Amendment and Restatement of ABL Revolving Credit Facility
On June 12, 2018, the Borrower entered into a Second Amended and Restated Credit Agreement (as amended and/or restated, supplemented, or otherwise modified from time to time, (the “ABL Credit Agreement”), among the Borrower, Generac Holdings UK Limited, as U.K. Borrower, certain domestic subsidiaries of the Borrower, Generac Acquisition Corp., the lenders party thereto, Bank of America, N.A., as Administrative Agent, JPMorgan Chase Bank, N.A., as syndication agent, and Wells Fargo Bank, National Association, as Documentation Agent.

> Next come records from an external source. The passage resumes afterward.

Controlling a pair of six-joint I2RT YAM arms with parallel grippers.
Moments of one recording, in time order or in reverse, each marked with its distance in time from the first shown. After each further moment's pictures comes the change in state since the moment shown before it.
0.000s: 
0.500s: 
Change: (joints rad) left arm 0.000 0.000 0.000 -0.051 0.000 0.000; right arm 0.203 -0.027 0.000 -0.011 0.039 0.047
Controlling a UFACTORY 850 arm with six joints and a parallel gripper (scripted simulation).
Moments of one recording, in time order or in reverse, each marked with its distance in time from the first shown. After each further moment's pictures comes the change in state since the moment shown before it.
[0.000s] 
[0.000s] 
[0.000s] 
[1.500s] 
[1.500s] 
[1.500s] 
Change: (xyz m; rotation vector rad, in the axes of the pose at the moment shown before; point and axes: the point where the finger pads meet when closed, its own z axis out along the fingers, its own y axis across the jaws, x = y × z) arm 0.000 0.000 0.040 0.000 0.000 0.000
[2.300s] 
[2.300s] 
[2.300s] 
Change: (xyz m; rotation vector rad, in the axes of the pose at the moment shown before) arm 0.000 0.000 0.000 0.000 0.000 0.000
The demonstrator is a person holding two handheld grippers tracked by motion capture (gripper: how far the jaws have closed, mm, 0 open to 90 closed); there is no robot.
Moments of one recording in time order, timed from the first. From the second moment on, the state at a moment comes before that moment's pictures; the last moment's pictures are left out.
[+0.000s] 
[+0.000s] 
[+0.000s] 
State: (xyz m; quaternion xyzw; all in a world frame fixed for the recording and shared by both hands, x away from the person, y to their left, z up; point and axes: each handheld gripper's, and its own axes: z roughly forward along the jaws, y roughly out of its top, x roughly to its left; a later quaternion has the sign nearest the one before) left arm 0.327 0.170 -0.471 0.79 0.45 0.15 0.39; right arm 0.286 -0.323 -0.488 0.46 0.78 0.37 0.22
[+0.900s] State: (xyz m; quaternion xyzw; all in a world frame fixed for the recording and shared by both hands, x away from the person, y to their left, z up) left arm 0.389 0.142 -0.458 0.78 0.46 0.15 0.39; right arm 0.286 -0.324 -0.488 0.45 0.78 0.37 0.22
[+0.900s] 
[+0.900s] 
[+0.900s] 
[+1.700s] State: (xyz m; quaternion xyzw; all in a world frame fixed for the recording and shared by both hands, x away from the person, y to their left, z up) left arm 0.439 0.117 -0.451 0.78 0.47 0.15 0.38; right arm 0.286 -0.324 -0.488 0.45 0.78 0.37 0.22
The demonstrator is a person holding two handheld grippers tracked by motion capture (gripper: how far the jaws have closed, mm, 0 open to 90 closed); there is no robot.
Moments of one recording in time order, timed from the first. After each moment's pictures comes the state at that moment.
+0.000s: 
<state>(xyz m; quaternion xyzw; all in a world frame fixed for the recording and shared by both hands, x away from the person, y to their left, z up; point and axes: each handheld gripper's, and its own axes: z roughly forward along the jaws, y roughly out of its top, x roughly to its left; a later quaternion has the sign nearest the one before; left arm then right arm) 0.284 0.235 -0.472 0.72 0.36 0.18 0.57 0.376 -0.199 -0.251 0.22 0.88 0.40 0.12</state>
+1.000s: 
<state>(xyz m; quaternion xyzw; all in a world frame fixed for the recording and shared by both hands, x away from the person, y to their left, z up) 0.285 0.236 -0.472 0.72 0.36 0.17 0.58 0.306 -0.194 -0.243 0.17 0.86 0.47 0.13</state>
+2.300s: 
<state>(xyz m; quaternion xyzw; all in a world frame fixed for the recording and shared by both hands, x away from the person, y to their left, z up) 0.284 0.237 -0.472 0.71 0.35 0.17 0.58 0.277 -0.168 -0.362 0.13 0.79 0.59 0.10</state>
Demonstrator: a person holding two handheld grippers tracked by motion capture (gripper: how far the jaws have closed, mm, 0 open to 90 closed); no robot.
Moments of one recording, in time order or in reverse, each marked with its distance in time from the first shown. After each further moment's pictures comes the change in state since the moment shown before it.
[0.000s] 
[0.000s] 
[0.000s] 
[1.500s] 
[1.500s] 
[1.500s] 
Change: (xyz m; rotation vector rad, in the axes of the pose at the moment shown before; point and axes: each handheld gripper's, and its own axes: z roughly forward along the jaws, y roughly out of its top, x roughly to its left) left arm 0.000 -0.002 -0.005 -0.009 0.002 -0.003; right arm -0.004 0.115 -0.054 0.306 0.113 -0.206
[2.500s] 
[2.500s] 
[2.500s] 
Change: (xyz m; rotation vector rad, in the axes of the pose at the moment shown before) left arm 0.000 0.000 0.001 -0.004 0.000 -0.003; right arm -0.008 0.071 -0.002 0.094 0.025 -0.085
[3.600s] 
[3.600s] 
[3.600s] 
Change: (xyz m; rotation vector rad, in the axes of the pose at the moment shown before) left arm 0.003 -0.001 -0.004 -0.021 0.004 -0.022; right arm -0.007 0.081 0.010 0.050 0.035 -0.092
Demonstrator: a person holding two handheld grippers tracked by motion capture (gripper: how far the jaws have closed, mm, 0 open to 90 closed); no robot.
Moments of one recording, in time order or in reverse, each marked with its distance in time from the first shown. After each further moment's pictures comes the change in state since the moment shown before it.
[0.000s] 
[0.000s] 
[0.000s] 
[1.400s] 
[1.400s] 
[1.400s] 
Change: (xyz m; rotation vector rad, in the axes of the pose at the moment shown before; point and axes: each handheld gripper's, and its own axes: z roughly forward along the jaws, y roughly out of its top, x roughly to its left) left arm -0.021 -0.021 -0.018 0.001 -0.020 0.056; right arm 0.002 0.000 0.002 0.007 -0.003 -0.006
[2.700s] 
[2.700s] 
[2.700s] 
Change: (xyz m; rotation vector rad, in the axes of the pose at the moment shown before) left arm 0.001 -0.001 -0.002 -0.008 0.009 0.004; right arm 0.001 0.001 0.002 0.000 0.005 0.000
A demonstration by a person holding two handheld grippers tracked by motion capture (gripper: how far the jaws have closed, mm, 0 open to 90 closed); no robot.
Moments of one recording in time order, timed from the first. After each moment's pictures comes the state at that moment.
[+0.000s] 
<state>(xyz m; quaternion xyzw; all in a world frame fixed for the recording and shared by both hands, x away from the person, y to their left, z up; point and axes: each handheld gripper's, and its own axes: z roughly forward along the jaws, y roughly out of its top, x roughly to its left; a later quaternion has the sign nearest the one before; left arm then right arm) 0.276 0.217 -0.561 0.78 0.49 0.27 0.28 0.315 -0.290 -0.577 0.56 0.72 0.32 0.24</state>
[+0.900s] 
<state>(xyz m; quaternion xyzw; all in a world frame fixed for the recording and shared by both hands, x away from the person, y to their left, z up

The ABL Credit Agreement provides for a three-year extension of the maturity date in respect of the senior secured ABL revolving credit facility provided thereunder (the “ABL Facility”), as well as an increase in the size of the ABL Facility from $250.0 million to $300.0 million. Up to $50.0 million of the ABL Facility can be used by the U.K. Borrower for borrowings in U.S. Dollars, Euros, and/or Pound Sterling. Subject to the terms of the ABL Credit Agreement, the extended maturity date of the ABL Facility is June 12, 2023. The ABL Credit Agreement further provides for an increase in the Letter of Credit sublimit under the ABL Facility from $25.0 million to $75.0 million, and a favorable pricing reduction in certain applicable interest rates, among other items. Borrowings under the ABL Facility previously bore interest at a per annum rate based upon LIBOR plus an applicable margin of between 1.25% and 1.75%, but will now bear interest at a per annum rate based upon LIBOR plus an applicable margin of between 1.125% and 1.375%, in each case subject to adjustments based upon average availability under the ABL Facility.
The ABL Credit Agreement is attached hereto as Exhibit 10.2 and incorporated herein by reference. The foregoing summary does not purport to be complete and is qualified in its entirety by reference to such exhibit.